A lot of people work in the bar/restaurant business. I've never been a server or bartender, but I know it has to be a tough job. Remembering all the orders, smiling to mean customers, being on your feet for 8 hours... I probably wouldn't be able to do

Posted on Wed, Jun 18, 2008 at 5:27 PM

A lot of people work in the bar/restaurant business. I've never been a server or bartender, but I know it has to be a tough job. Remembering all the orders, smiling to mean customers, being on your feet for 8 hours... I probably wouldn't be able to do it.

With that being said, you shouldn't expect to be tipped for your work bartending/serving. Even if you're the best, fastest, most pleasant server in all of Canada, you just can't have the "I'm getting a tip" mindset. And I know that anyone (especially a server) reading this is going to have a bunch of reasons for why somebody should tip...

“It's a hard job. I did it well. I only make minimum wage. My employers pay me this wage because they expect I’ll get tips.” Valid points, but it doesn't entitle you to tips. The guy at your favourite clothing store was helpful in finding the perfect style and fit of pants. The guy at the supermarket checkout scanned your food items and packed your bag faster than you ever could.

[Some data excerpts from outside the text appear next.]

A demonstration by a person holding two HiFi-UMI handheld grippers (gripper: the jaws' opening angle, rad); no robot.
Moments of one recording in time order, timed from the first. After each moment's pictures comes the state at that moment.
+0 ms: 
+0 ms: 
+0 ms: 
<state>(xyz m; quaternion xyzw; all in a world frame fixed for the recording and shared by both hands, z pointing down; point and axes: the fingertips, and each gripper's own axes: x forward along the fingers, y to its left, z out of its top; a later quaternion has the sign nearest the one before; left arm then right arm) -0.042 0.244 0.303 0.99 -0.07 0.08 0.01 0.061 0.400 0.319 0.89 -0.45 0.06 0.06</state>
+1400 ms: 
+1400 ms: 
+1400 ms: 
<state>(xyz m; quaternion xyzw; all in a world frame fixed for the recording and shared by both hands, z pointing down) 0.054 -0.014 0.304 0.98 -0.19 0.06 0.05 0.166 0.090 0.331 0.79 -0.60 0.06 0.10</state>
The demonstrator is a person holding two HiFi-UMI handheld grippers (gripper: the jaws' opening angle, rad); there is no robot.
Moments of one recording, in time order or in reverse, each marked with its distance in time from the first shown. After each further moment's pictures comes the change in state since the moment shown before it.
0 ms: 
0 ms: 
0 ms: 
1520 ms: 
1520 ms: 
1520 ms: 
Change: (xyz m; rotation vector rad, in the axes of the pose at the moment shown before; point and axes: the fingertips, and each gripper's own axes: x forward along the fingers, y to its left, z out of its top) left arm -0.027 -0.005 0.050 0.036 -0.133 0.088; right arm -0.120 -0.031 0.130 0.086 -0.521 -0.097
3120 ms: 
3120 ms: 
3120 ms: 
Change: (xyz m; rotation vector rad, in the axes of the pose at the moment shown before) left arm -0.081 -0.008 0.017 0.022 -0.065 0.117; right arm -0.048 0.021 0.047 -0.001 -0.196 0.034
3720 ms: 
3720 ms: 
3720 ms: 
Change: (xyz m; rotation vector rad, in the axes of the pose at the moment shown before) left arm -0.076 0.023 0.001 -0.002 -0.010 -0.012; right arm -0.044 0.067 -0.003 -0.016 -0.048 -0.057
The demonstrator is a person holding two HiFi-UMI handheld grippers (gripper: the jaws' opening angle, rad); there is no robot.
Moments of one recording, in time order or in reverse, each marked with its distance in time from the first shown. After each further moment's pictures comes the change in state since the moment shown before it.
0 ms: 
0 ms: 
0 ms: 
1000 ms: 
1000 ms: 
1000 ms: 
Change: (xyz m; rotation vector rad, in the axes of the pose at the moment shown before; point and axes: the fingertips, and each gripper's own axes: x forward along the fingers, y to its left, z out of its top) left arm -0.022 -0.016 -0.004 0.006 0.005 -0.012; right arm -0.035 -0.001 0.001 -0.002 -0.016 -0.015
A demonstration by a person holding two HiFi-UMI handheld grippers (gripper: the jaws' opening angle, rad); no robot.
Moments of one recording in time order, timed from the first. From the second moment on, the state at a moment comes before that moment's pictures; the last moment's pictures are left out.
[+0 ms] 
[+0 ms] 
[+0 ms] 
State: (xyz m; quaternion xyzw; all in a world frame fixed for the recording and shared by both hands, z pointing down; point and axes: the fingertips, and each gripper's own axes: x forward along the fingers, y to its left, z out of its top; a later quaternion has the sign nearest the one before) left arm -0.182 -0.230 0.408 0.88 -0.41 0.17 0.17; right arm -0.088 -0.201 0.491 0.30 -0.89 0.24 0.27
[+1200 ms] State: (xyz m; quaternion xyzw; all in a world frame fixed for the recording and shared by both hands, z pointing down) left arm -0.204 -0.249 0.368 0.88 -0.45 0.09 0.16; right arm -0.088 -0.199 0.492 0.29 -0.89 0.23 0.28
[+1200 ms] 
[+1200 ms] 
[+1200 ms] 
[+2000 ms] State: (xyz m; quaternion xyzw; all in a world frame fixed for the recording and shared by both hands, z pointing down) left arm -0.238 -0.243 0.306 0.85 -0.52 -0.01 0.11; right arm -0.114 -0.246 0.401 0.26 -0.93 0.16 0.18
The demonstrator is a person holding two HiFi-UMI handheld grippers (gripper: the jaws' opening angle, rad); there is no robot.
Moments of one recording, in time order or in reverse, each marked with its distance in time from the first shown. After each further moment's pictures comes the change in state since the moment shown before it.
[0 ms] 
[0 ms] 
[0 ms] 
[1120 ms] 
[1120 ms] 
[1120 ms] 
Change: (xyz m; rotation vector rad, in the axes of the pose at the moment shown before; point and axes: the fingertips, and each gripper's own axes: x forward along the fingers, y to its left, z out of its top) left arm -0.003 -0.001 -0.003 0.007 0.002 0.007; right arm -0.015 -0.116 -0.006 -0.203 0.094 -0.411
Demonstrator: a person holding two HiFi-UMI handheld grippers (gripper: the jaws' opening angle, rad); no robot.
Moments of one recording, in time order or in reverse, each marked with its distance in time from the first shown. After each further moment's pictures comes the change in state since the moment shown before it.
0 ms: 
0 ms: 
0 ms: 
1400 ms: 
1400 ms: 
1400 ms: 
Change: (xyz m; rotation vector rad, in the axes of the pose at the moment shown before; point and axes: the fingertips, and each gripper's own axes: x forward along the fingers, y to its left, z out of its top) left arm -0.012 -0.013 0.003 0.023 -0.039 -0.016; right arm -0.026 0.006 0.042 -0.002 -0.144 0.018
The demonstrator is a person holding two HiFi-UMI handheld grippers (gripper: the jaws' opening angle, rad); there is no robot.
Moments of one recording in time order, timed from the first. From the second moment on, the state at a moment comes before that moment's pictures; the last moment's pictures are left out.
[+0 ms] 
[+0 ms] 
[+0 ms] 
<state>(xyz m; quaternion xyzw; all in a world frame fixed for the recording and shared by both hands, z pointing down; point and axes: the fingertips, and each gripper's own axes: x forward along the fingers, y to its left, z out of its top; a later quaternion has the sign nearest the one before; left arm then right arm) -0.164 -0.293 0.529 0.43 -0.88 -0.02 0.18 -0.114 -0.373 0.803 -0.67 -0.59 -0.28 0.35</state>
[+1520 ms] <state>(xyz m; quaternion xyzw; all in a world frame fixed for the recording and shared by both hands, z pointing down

The girl working the front desk of your apartment building chats you up and smiles even though she's on an 8-hour night shift. These people all do their tough jobs well, and do it with a smile (granted, not everybody is pleasant). They get minimum wage, and they would be shocked if they ever received a tip. In some workplaces, you get fired for taking any type of gift or reward from a client.

Getting a tip is like finding the special million-dollar can of beer; you knew you’d be getting beer, but the cash is an added bonus, just like tips are an added bonus on top of your agreed-upon wages.

Let’s look at a few different reasons why people may not tip, or under-tip.

-The simplest reason is that you’re not the great server you think you are.

-Sometimes the customer can’t afford to tip. “If you can’t afford to tip or tip well, you can’t afford to eat out,” you’ll say. But hey, every now and then somebody needs a treat. I’m sure you splurge on an unnecessary movie once in a while.

-The food was bad. “Don’t stiff me because your food was sub-par. I still did MY job well.” Customers know that their tip gets shared with, among others, chefs. If the chef did a bad job, maybe he/she shouldn’t get a set portion of a big tip. You, unfortunately, get under-tipped for your good work, but that’s part of the game. It goes both ways. If the chef does a good job and you don’t, he gets under-tipped because of your shoddy service. Maybe there should be an option to tip only the waiting staff, or only the cooking staff.

-People don’t always want to tip 15% or any percentage for that matter. They tip according to what they thought you merited for the work you did. Why should the guy serving at a diner get a smaller tip than the girl working at a fancy restaurant? They both did the same job. Is it somehow harder to carry filet mignon than to carry a burger and fries? The girl at the restaurant probably has better conditions and wages than the guy in the diner. Doesn’t seem fair to me.

-Some customers come from cultures where a 15% tip is automatically included in the cheque. These people don’t think to add anything on top of that.

-Lastly, your customer may have picked up on your “I’m only being nice to get a tip” attitude. Genuine niceness is the only way to go.

So if you have the idea that you’re entitled to a tip, you should just tell me before you take my order. I’ll ask for another server.

P.S. If the food and service is good, I generally match the tax on a tip. So don’t think I’m against tipping.